The queue instance will be a worker that is not web-accessible.

  • It will run the queue-worker.py script, and restart it automatically if it ever terminates.
  • It will have an environment variable named TYPE with value worker.
  • It will have a writeable mount at /app/scratch with a maximum space of 512 MB.
  • It will have access to both a MySQL database and a RabbitMQ server, both of which are defined in services.yaml (because it doesn't specify otherwise).
  • It will have "Medium" levels of CPU and RAM allocated to it, always.

The mail instance will be a worker that is not web-accessible.

  • It will run the mail-worker.py script, and restart it automatically if it ever terminates.
  • It will have an environment variable named TYPE with value worker.
  • It will have no writeable file mounts at all.
  • It will have access only to the RabbitMQ server, through a different relationship name than on the web instance. It will have no access to MySQL whatsoever.
  • It will have "Small" levels of CPU and RAM allocated to it, always.

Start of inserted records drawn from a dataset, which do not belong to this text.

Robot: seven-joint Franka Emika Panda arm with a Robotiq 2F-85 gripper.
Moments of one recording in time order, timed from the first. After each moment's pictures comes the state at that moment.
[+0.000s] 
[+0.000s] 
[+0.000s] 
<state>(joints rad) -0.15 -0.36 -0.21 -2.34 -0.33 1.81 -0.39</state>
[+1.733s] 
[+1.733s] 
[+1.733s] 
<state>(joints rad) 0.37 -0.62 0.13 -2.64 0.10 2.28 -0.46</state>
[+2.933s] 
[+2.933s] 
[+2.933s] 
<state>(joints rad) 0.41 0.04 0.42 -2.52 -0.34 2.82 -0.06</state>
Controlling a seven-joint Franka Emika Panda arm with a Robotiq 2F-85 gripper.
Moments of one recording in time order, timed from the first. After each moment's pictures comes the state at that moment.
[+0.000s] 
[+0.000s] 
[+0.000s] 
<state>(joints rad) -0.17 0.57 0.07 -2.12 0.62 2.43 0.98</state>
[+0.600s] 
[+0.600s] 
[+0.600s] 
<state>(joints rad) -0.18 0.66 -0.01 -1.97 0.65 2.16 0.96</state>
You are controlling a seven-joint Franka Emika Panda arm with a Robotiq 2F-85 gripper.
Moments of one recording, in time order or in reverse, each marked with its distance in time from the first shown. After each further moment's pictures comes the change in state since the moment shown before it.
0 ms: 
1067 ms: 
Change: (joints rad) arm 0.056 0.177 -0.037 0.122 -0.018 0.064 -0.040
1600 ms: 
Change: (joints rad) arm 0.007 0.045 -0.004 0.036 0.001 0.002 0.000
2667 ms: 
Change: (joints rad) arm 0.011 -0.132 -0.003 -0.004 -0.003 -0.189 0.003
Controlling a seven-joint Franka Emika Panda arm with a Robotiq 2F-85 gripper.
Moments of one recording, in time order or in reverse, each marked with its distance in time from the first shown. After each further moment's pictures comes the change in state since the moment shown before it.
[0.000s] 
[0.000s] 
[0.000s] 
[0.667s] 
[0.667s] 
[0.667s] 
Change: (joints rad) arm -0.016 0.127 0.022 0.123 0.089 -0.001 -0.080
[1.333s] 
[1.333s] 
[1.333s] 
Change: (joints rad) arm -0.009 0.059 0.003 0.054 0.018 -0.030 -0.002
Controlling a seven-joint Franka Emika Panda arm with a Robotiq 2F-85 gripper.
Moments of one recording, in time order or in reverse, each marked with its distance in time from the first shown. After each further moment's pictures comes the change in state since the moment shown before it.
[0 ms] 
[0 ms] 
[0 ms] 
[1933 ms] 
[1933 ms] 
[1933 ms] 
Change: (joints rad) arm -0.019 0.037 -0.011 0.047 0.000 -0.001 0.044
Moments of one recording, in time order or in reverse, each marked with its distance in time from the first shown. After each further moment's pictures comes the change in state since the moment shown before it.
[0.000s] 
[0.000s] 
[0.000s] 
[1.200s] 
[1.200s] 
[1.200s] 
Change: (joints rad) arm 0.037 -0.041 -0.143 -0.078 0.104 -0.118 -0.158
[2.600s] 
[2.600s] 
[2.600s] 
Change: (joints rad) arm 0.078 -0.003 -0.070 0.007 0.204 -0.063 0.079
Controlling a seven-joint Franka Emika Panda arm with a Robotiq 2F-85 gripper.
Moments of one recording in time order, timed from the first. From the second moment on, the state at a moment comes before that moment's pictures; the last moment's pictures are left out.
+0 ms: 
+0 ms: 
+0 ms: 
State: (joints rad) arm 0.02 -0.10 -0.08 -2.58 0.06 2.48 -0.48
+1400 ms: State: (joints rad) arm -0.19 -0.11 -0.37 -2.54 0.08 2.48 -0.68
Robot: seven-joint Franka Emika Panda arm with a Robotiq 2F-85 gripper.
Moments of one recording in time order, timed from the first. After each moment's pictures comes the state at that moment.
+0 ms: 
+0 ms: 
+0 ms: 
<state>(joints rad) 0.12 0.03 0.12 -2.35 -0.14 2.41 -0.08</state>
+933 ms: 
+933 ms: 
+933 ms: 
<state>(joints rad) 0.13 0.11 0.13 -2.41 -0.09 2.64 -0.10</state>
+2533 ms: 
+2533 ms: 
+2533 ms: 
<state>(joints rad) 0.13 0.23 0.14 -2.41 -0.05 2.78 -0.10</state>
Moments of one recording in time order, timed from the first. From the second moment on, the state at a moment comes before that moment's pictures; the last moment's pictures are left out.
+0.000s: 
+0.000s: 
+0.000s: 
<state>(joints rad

This way, the web instance has a large upload space, the queue instance has a small amount of scratch space for temporary files, and the mail instance has no persistent writeable disk space at all as it doesn't need it. The mail instance also does not need any access to the SQL database so for security reasons it has none. The workers have known fixed sizes, while web can scale to as large as the plan allows. Each instance can also check the TYPE environment variable to detect how it's running and, if appropriate, vary its behavior accordingly.